Health IT, Startups, Patient Engagement

Digital health startup Hinge Health casts an eye to US to help employees with lower back pain

Can a London-based digital health startup successfully deliver an employer wellness program to help U.S. employees recover from lower back pain and other musculoskeletal problems?

The strong work ethic associated with the U.S., specifically the tendancy to treat sick days and vacation days as one and the same also means that when people can’t work due to health problems, companies have to deal with lost productivity. In an effort to address the poor delivery of care for musculoskeletal disorders, London-based startup Hinge Health has targeted large U.S. employers with a 16-week digital health program aimed at helping employees recuperate from musculoskeletal problems such as lower back, knee, shoulder and neck pain.

The company sees an opportunity to fix what it views as a broken delivery problem. The company notes that more than half of employees suffer from back, knee shoulder or neck pain, which can cost employers $10,000 per employee per year. Although best practice for treating these conditions isn’t the issue, only a relatively small portion of people actually receive it.

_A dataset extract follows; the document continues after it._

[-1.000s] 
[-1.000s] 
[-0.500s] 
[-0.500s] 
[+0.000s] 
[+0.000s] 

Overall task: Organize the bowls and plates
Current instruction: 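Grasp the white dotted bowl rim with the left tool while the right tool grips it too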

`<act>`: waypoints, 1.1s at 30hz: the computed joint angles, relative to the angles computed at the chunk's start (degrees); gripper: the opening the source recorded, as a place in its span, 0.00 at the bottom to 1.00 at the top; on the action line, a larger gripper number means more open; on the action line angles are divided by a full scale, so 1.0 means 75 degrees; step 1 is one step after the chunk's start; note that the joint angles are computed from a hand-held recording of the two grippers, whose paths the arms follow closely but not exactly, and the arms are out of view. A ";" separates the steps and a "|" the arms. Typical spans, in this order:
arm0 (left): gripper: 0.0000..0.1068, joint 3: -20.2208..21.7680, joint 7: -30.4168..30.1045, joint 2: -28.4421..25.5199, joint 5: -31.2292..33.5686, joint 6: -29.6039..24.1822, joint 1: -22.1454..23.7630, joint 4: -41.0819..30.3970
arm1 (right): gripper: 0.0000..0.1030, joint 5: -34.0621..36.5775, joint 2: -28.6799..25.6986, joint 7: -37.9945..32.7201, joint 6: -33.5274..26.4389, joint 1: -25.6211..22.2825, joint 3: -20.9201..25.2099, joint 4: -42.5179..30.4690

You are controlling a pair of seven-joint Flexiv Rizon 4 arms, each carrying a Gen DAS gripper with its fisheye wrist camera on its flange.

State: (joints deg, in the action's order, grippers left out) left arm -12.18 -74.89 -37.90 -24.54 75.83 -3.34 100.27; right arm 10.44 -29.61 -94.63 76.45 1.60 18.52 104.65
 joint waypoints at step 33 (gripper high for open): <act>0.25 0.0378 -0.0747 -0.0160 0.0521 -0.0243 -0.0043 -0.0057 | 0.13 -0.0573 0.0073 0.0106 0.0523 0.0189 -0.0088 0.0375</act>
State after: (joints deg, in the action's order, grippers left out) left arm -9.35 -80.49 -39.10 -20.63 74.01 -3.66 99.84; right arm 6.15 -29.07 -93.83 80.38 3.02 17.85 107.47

In a phone interview with MedCity News, Hinge Health co-founder Daniel Perez said it saw a way to use technology to increase compliance with care plans and help employers reduce absenteeism and health costs.

The company is pretty ambitious in its approach and developed a team of researchers from Oxford, Cambridge and London with backgrounds in medicine, behavioral health, bioengineering, design, and software.

“We developed two wearable bands with motion sensors that guide participants through clinically validated stretching and strengthening regimes,” Perez said in an emailed statement. “Reps are automatically tracked, angles recorded, and participants can see their joint moving live on screen.”

Another factor in its program is weight management. It seeks to help each participant cut their weight from 5 percent to 10 percent. Peer support is also part of its program. Each participant has a health coach assigned to them who helps set goals and monitor progress. They are also placed in groups of 12-18 people where they have collective team goals for activity and weight loss, can support each other, and stay accountable.

“We’ve found that the camaraderie and accountability has been really powerful,” Perez said.

He noted that it has already done a pilot of the program in Oxford and London. So far it has secured seed funding but plans to raise a Series A for a more aggressive expansion plan.

The thing that seems to be missing though is how to reduce the inevitable pushback. Pain and depression present some challenging obstacles for participation. Employer wellness program participation has always been something of a challenge in the U.S., and increasingly there has been resistance especially where chronic conditions are involved.

Still if less or no pain is the outcome, that may prove to be a stronger motivation for participation than simply being healthier. But a lingering question for Hinge Health remains: Can there be common ground in the employer wellness space between two countries separated by a common language?